- [Exercise prompt]
Your answer should show every line of the material below that includes "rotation".
********************
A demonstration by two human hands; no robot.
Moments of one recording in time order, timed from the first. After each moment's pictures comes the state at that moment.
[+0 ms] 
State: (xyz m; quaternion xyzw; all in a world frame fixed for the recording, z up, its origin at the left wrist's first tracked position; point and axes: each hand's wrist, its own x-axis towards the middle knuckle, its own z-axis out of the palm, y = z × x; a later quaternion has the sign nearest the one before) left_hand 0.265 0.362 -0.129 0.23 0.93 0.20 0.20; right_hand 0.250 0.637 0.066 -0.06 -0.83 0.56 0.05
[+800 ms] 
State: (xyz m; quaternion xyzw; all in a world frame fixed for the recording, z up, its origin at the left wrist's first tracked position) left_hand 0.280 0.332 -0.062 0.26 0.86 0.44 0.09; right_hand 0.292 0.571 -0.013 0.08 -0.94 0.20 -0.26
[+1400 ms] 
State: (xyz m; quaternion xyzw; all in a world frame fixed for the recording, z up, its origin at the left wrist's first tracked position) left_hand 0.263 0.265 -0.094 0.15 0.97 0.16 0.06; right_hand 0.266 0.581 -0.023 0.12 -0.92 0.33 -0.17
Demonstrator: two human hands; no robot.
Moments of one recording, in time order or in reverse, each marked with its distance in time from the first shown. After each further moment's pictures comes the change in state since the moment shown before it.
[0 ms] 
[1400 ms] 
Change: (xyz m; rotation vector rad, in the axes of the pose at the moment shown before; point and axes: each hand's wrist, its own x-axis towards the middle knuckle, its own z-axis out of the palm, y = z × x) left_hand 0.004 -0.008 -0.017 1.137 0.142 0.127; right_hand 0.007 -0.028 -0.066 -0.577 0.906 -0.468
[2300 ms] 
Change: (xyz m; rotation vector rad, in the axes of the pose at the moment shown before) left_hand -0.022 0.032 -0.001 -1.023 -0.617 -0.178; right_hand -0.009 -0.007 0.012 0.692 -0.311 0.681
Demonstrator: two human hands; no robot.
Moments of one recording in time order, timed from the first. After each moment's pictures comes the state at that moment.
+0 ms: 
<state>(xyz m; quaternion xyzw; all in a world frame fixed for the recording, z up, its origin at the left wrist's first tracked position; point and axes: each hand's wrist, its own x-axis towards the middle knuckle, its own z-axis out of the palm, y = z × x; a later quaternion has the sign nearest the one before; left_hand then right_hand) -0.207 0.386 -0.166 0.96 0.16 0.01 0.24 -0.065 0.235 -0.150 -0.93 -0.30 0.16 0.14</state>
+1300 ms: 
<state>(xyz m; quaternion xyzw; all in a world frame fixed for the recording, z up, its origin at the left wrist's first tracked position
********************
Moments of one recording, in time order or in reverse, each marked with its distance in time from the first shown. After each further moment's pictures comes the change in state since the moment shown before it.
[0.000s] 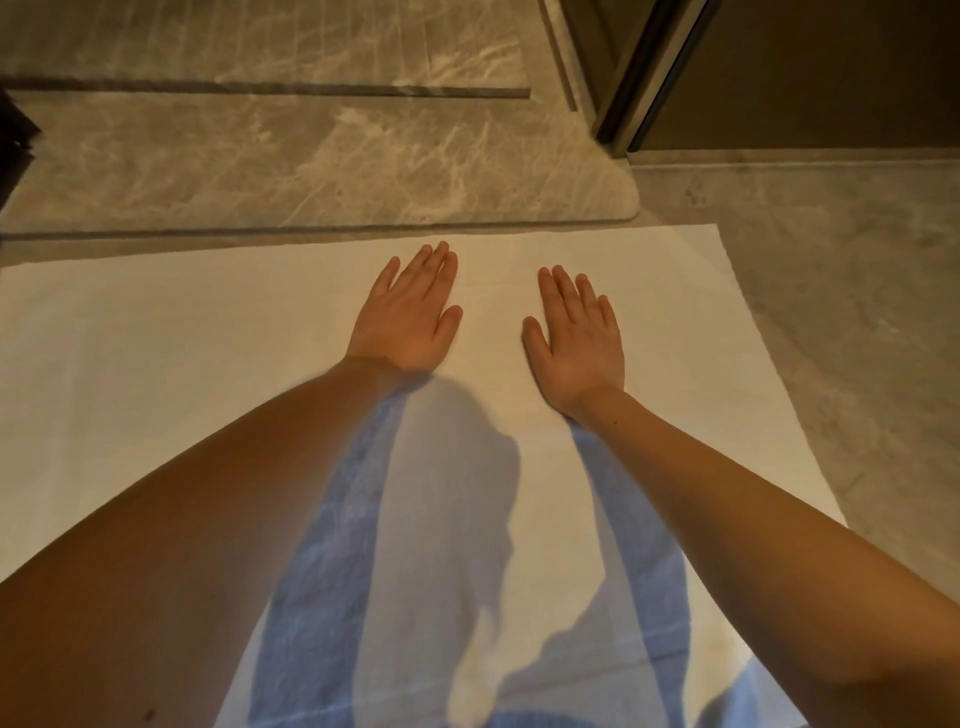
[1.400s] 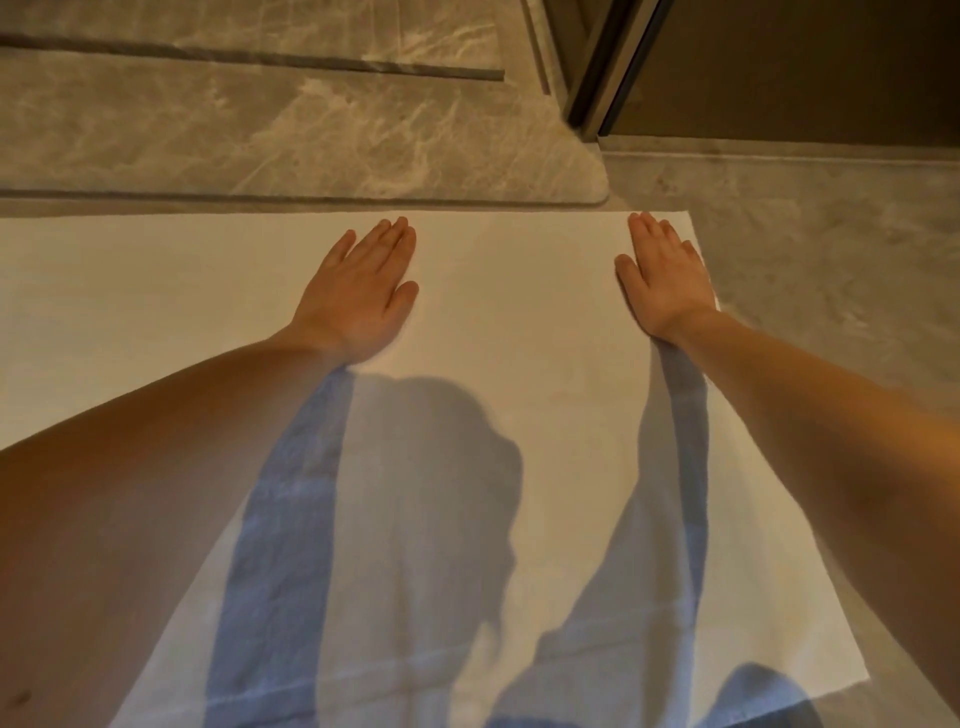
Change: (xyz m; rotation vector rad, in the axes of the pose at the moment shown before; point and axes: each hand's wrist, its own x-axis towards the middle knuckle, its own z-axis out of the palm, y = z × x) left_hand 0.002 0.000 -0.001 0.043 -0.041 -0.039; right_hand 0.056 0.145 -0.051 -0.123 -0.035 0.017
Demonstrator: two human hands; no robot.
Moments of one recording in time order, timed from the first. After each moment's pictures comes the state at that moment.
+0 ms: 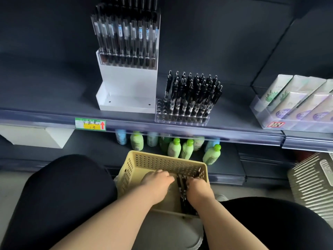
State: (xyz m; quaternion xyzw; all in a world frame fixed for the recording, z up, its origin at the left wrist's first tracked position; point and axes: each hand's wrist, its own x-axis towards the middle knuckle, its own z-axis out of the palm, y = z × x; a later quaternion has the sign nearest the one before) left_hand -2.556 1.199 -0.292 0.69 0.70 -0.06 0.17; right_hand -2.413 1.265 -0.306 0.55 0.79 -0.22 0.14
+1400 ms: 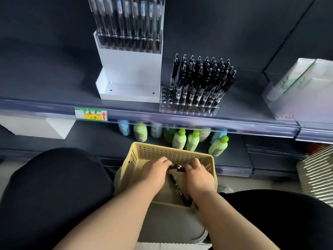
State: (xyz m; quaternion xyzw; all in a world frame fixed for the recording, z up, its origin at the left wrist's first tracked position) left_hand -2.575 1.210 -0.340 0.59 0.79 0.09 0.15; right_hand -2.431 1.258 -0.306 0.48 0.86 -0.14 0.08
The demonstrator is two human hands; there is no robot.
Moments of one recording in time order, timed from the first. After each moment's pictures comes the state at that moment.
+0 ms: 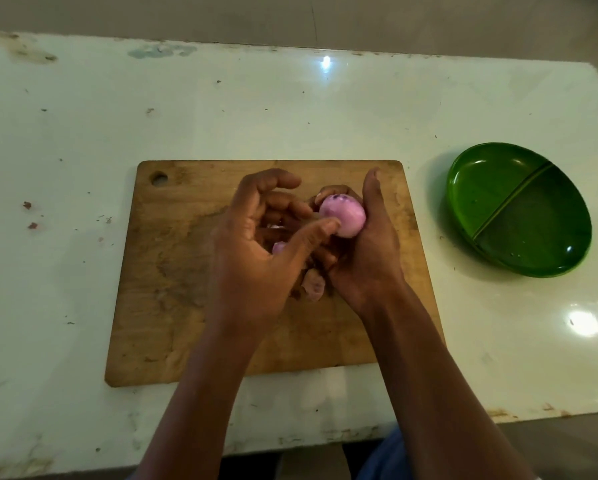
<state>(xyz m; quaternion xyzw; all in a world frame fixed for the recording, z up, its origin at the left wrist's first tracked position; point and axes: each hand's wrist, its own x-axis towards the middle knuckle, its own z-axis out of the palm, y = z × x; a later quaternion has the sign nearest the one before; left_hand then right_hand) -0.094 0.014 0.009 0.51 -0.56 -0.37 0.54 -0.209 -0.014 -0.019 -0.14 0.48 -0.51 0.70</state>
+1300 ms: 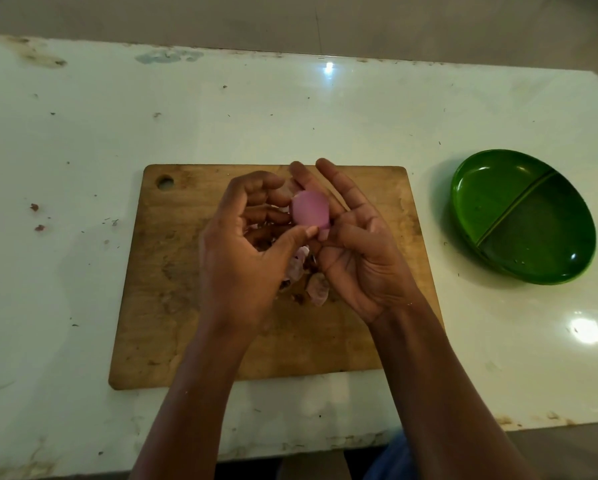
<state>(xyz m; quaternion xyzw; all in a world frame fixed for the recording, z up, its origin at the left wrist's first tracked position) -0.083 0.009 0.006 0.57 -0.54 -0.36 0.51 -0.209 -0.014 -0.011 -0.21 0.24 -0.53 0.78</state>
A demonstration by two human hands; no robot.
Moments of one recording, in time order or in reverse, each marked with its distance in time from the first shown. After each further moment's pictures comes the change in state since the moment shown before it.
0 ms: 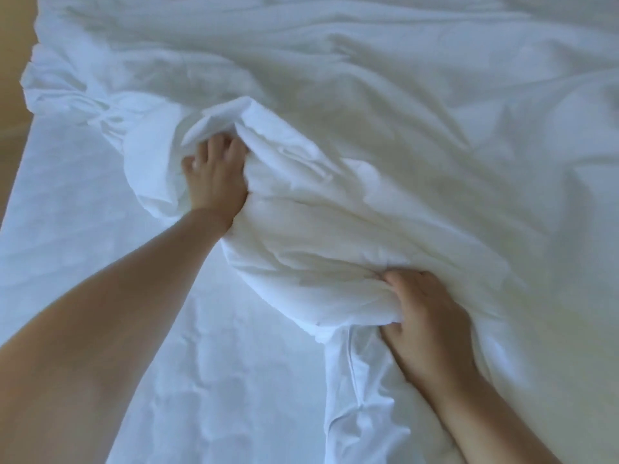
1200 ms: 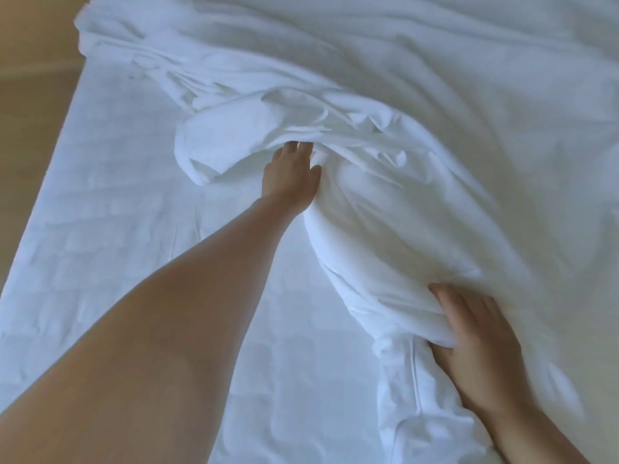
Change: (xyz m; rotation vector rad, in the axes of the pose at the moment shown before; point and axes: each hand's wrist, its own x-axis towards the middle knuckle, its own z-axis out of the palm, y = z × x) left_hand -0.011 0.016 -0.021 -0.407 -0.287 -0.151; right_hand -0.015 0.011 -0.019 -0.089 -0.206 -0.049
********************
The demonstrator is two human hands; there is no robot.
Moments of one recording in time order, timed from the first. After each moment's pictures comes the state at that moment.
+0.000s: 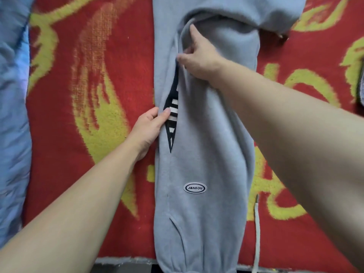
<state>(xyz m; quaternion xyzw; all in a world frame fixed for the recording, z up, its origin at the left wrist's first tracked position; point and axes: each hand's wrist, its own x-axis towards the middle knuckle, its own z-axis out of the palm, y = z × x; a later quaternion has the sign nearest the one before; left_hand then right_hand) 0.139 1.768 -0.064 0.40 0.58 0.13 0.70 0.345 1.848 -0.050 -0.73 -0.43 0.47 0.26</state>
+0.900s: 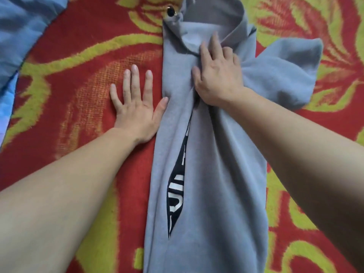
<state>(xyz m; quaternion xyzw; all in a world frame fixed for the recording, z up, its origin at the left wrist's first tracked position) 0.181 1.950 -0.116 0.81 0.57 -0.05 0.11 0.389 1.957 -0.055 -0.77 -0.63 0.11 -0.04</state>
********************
- [Written response]
Change: (xyz m; rotation vector rad, in the axes of the pose at the moment shown before; point and axes: each hand's wrist, its own x-axis towards the middle knuckle, its own z-axis out of the palm, y = z × x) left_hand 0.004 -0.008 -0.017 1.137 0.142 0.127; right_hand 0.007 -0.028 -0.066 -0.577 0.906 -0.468
Change: (xyz m; rotation vector rad, in the axes of the pose at the moment shown before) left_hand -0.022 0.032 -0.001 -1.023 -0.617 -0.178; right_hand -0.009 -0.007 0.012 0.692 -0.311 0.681
Change: (xyz m; rotation vector rad, in the axes of the pose at the moment shown before; point and axes: each hand's wrist, its own x-axis towards the middle knuckle, its own z-axis out of the palm, y = z × x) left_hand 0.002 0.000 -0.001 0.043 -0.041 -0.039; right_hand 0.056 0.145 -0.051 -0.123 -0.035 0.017
Change: (xyz m; rotation vector rad, in the axes of the pose at the moment shown before; point and axes: each hand's wrist, its own x-axis towards the middle knuckle, its own z-axis out of the palm, y = z × x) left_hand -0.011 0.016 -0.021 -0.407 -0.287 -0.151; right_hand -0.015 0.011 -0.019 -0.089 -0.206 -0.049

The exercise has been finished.